Lines with the word "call" are the answer; copy each of them from the data below.
-- Opening Marker --
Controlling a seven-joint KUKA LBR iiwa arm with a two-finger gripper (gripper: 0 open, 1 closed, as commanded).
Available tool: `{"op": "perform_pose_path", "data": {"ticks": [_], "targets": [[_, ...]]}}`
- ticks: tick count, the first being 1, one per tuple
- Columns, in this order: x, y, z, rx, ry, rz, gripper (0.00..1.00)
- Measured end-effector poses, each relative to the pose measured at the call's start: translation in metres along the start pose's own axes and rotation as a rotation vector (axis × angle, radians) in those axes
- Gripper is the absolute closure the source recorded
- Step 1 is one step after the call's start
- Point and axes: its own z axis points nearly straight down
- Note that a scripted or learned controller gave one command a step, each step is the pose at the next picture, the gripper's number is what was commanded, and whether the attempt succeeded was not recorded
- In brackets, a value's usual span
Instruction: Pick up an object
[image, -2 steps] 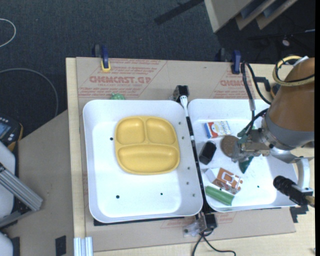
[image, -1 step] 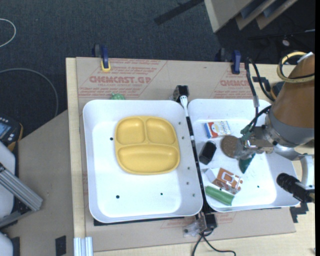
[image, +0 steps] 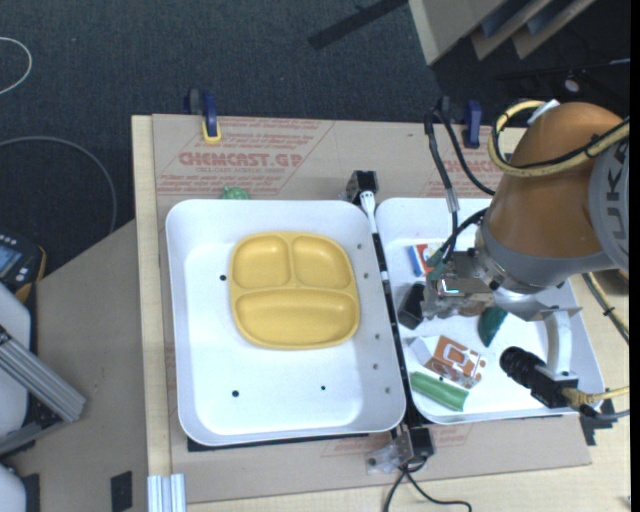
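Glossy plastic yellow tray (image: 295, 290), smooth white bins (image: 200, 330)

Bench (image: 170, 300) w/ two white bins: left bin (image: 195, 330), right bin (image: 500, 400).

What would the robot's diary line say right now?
arm: over right bin | gripper: low among items | yellow tray: left bin

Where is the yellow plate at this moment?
The yellow plate lies in the left bin, toward its far side, with three compartments facing up; the arm is over the right bin.
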Motion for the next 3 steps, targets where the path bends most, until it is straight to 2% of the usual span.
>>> {"op": "perform_pose_path", "data": {"ticks": [1,2,3], "targets": [[0.066,-0.001,0.018,0.007,0.0,0.001,1.0],[0.073,0.002,-0.136,-0.016,0.002,0.005,1.0],[0.074,0.001,-0.138,-0.001,-0.003,0.006,1.0]]}}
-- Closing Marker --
**Written response**
- Measured end-effector poses, each relative to the pose measured at the call's start: translation in metres along the start pose's own axes and rotation as a rotation vector (axis × angle, radians) in those axes
- Step 1 is one step after the call's start

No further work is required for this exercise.